Exercise directions -> Retype everything in the listing, leaving each line exactly as it is.

Supplied information ->
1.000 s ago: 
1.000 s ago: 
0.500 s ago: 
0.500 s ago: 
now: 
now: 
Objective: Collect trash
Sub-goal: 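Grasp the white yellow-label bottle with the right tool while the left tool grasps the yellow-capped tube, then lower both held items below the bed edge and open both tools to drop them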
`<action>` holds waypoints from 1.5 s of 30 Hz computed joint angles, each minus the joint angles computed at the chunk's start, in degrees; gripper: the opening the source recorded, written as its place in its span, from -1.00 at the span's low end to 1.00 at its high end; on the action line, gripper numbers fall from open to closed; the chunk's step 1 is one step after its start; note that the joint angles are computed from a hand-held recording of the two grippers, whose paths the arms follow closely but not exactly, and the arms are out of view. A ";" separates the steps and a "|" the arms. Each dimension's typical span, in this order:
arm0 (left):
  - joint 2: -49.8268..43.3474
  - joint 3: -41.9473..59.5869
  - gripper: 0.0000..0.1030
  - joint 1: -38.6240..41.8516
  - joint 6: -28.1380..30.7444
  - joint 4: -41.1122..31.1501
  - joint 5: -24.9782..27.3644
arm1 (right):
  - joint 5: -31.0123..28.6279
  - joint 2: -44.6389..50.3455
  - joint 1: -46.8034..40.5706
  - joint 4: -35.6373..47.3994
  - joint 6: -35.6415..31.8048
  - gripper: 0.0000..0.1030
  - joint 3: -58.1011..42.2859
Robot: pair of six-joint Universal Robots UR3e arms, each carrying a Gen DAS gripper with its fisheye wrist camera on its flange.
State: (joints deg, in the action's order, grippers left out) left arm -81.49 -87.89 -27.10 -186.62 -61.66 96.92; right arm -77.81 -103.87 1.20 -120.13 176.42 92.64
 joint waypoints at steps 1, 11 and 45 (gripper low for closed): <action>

Answer for this exercise ->
1.000 s ago: 
1.000 s ago: 
0.500 s ago: 
0.500 s ago: 
now: 
now: 
Objective: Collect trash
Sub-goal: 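Grasp the white yellow-label bottle with the right tool while the left tool grasps the yellow-capped tube, then lower both held items below the bed edge and open both tools to drop them
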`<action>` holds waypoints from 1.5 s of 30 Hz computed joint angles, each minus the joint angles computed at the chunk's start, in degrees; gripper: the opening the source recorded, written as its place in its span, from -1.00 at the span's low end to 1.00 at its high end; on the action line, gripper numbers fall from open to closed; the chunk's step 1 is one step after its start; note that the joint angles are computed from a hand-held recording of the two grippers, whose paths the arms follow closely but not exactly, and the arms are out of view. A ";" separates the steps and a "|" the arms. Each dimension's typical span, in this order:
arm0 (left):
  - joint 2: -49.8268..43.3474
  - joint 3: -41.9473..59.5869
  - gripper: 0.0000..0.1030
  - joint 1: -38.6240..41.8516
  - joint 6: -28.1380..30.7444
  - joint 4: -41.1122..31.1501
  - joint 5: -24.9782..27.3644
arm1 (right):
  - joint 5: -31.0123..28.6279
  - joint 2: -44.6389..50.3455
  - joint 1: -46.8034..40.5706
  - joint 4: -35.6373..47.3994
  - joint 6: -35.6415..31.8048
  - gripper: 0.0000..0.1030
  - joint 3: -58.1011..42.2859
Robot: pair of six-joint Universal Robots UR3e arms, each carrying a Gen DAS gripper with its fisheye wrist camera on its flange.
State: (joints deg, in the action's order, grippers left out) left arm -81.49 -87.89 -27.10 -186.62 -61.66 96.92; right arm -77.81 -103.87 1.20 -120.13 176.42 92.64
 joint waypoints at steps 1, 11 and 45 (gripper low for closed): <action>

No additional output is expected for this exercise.